Kau tersenyum kecut mendengar pertanyaan terakhir Shinsuke, yang seolah mencoba menarikmu untuk kembali ke dunia yang selama beberapa bulan ini kau tinggalkan.


Beberapa detik terlewat. Sebelum pemuda itu kembali berkata, kau mencoba memulainya. “Menurutmu apa yang akan terjadi padaku kedepannya?”


Kau yakin bahwa semua orang yang mengenalmu, sedikit banyak mengetahui hal yang terjadi padamu selama enam bulan ini dan apa yang menjadi penyebabnya.


Kau yang terlalu ambisius, melakukan semuanya hanya untuk membuktikan bahwa harapan yang orang tuamu gantungkan padamu bisa kau jawab. Kau melakukannya hampir seumur hidupmu. Dan ketika orang tuamu tiada, kau merasa bahwa kau perlu melakukannya lagi. Karena mereka tak akan melihatmu. Mereka tak akan mengelus kepalamu saat kau berhasil meraih hasil terbaik dari jerih payahmu.

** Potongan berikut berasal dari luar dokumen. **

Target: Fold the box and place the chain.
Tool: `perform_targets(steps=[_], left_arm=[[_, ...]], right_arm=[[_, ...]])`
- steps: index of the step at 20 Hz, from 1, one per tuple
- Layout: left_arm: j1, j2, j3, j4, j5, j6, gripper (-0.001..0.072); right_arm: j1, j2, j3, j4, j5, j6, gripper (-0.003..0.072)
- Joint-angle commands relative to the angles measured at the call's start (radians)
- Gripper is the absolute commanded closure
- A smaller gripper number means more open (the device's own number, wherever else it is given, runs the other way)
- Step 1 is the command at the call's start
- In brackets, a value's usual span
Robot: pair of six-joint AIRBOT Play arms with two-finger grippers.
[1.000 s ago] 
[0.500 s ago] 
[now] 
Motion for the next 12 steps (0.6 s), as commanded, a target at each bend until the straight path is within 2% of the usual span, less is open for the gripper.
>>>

“Apa menurutmu aku terlihat menyedihkan?” Tambahmu.


“Untuk sekarang, 'ya'.” Shinsuke serta merta menjawab pertanyaanmu tanpa keraguan. “Kau berpikir bahwa yang kau lakukan selama ini tidak berguna 'kan?”


Tatapannya serasa mengintimidasi hingga kau memilih untuk menghindarinya. Tapi anehnya, kau masih bisa merasakan ada kelembutan dari setiap kata yang keluar dari bibirnya.


“Hasil hanyalah bonus. Yang paling penting adalah proses yang sudah kau lalui sejauh ini. Tidak ada yang percuma dari setiap hal yang kau lalui,” ujarnya. “Ditambah, akan selalu ada orang yang melihatmu dan apa yang kau lakukan. Jadi, lakukan hal yang menurutmu terbaik bagi dirimu sendiri.”


Shinsuke berhenti di sana ketika melihatmu tak lagi merespon. Hingga kemudian dia meninggalkanmu setelah merasa bahwa sudah waktunya dia pergi. Ke tempat yang tidak ingin kau kunjungi sampai saat ini.


Entah dengan hari esok.


“Besokー,”


Shinsuke menoleh saat kau mencoba menghentikan langkahnya dengan kalimat yang bahkan masih ragu untuk kau selesaikan.


“Ya?” Di sedikit memiringkan kepala peraknya, siap mendengarkan apa yang akan kau lontarkan selanjutnya.


“Besok, apakah kau akan kemari lagi?”


“Bukankah itu rutinitasku?”


“Dengan seragam yang kau perlihatkan beberapa waktu lalu.”


Kau melihat bagaimana ujung bibirnya tertarik mengulas sebuah senyum tipis. “Tentu,” ucapnya.